Following Karpathy's "~1000 samples" philosophy for educational datasets.

Contents

  • Training: 1000 samples (100 per digit, 0-9)
  • Test: 200 samples (20 per digit, balanced)
  • Format: 8×8 grayscale images, float32 normalized [0, 1]
  • Size: ~310 KB total (vs 10 MB MNIST, 50× smaller)

Files

datasets/tinydigits/
├── train.pkl  # {'images': (1000, 8, 8), 'labels': (1000,)}
└── test.pkl   # {'images': (200, 8, 8), 'labels': (200,)}

Usage

import pickle

# Load training data
with open('datasets/tinydigits/train.pkl', 'rb') as f:
    data = pickle.load(f)
    train_images = data['images']  # (1000, 8, 8)
    train_labels = data['labels']  # (1000,)

# Load test data
with open('datasets/tinydigits/test.pkl', 'rb') as f:
    data = pickle.load(f)
    test_images = data['images']   # (200, 8, 8)
    test_labels = data['labels']   # (200,)

Purpose

Educational Infrastructure: Designed for teaching ML systems with real data at edge-device scale.

Following Andrej Karpathy's philosophy: "~1000 samples is the sweet spot for educational datasets."

  • Decent accuracy: Achieves ~80% test accuracy on MLPs (vs <20% with 150 samples)
  • Fast training: <10 sec on CPU, instant feedback loop
  • Balanced classes: Perfect 100 samples per digit (0-9)
  • Offline-capable: Ships with repo, no downloads needed
  • USB-friendly: 310 KB fits on any device, even RasPi0
  • Real learning curve: Model improves visibly across epochs

Curation Process

Created from the sklearn digits dataset (8×8 downsampled MNIST):

  1. Balanced Sampling: 100 training samples per digit class (1000 total)
  2. Test Split: 20 samples per digit (200 total) from remaining examples
  3. Random Seeding: Reproducible selection (seed=42)
  4. Normalization: Pixels normalized to [0, 1] range
  5. Shuffled: Training and test sets randomly shuffled for fair evaluation

The sklearn digits dataset itself is derived from the UCI ML hand-written digits datasets.
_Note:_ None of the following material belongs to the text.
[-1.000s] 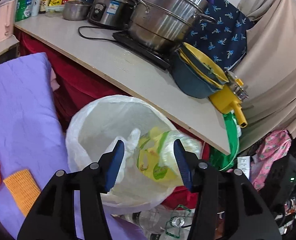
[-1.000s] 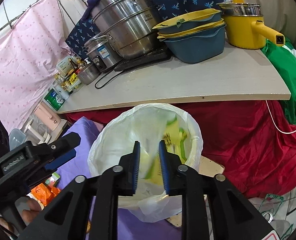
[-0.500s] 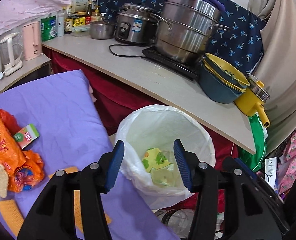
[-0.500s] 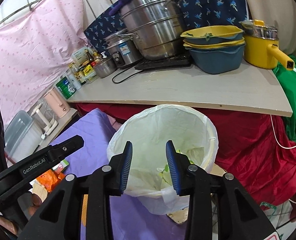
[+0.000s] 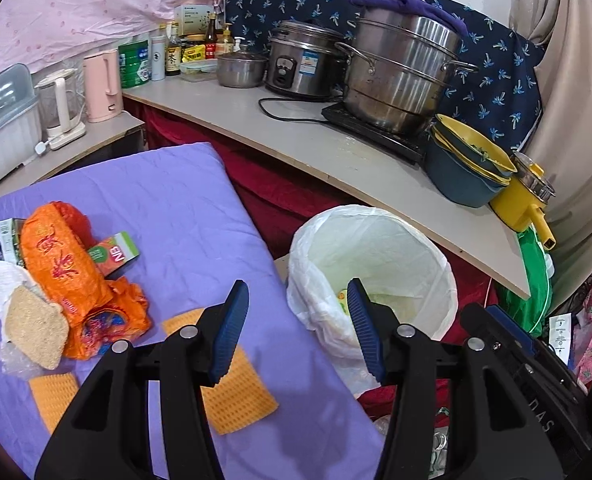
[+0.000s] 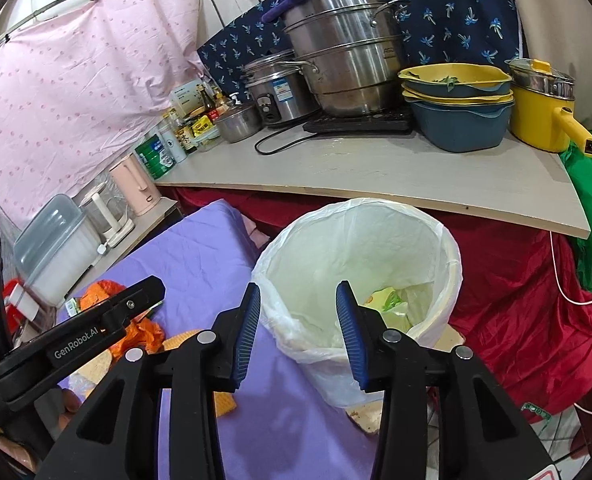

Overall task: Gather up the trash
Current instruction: 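Move both tools back over the orange mesh sleeves on the table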

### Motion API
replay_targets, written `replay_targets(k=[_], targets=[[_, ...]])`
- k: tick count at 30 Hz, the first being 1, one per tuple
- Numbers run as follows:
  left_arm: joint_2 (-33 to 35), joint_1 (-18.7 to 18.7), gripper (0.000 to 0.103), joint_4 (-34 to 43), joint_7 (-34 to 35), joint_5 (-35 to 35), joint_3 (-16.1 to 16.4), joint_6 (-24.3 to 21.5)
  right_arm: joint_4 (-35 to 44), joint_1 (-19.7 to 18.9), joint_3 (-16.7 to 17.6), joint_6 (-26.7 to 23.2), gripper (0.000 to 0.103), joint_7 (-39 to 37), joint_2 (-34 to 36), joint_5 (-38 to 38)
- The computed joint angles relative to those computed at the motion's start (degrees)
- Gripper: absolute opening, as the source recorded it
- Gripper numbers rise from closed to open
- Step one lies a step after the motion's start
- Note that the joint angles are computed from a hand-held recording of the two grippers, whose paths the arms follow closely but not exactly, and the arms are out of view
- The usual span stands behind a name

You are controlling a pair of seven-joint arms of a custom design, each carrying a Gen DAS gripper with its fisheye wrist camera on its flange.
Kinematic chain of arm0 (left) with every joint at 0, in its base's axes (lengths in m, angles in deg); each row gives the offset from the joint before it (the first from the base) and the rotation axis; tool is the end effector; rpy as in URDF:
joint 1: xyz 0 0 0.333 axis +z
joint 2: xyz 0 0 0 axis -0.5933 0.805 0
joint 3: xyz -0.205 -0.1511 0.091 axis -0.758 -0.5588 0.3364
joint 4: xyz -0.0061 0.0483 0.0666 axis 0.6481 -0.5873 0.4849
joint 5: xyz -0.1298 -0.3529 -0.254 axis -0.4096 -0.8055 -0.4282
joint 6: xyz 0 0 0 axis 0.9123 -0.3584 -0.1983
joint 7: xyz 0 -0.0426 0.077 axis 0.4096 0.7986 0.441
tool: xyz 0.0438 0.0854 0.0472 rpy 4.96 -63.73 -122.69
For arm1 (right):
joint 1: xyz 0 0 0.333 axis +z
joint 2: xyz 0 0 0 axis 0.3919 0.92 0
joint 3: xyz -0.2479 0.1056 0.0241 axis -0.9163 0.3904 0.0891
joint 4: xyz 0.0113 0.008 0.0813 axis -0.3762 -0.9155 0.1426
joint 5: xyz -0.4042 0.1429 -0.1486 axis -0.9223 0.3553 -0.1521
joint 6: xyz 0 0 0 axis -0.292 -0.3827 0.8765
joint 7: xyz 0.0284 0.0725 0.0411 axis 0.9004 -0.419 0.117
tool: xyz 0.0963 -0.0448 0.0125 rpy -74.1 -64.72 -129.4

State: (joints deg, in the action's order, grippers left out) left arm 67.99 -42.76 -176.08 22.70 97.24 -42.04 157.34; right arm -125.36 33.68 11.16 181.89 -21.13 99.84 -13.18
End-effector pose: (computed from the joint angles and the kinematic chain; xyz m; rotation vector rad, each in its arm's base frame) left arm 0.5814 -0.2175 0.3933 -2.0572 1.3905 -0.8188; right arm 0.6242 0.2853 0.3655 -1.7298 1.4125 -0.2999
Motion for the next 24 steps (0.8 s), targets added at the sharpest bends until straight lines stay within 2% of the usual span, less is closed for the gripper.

Why TinyDigits vs Full MNIST?

Metric MNIST TinyDigits Benefit
Samples 60,000 1,000 60× fewer samples
File size 10 MB 310 KB 32× smaller
Train time 5-10 min <10 sec 30-60× faster
Test accuracy (MLP) ~92% ~80% Close enough for learning
Download Network required Ships with repo Always available
Resolution 28×28 (784 pixels) 8×8 (64 pixels) Faster forward pass
Edge deployment Challenging Perfect Works on RasPi0

Educational Progression

TinyDigits serves as the first step in a scaffolded learning path:

  1. TinyDigits (8×8) ← Start here: Learn MLP/CNN basics with instant feedback
  2. Full MNIST (28×28) ← Graduate to: Standard benchmark, longer training
  3. CIFAR-10 (32×32 RGB) ← Advanced: Color images, real-world complexity

Citation

TinyDigits is curated from the sklearn digits dataset for educational use in TinyTorch.

Original Source:

  • sklearn.datasets.load_digits()
  • Derived from UCI ML hand-written digits datasets
  • License: BSD 3-Clause (sklearn)

TinyTorch Curation:

@misc{tinydigits2025,
  title={TinyDigits: Curated Educational Dataset for ML Systems Learning},
  author={TinyTorch Project},
  year={2025},
  note={Balanced subset of sklearn digits optimized for edge deployment}
}

Generation

To regenerate this dataset from the original sklearn data:

python3 datasets/tinydigits/create_tinydigits.py

This ensures reproducibility and allows customization for specific educational needs.

License

See LICENSE for details. TinyDigits inherits the BSD 3-Clause license from sklearn.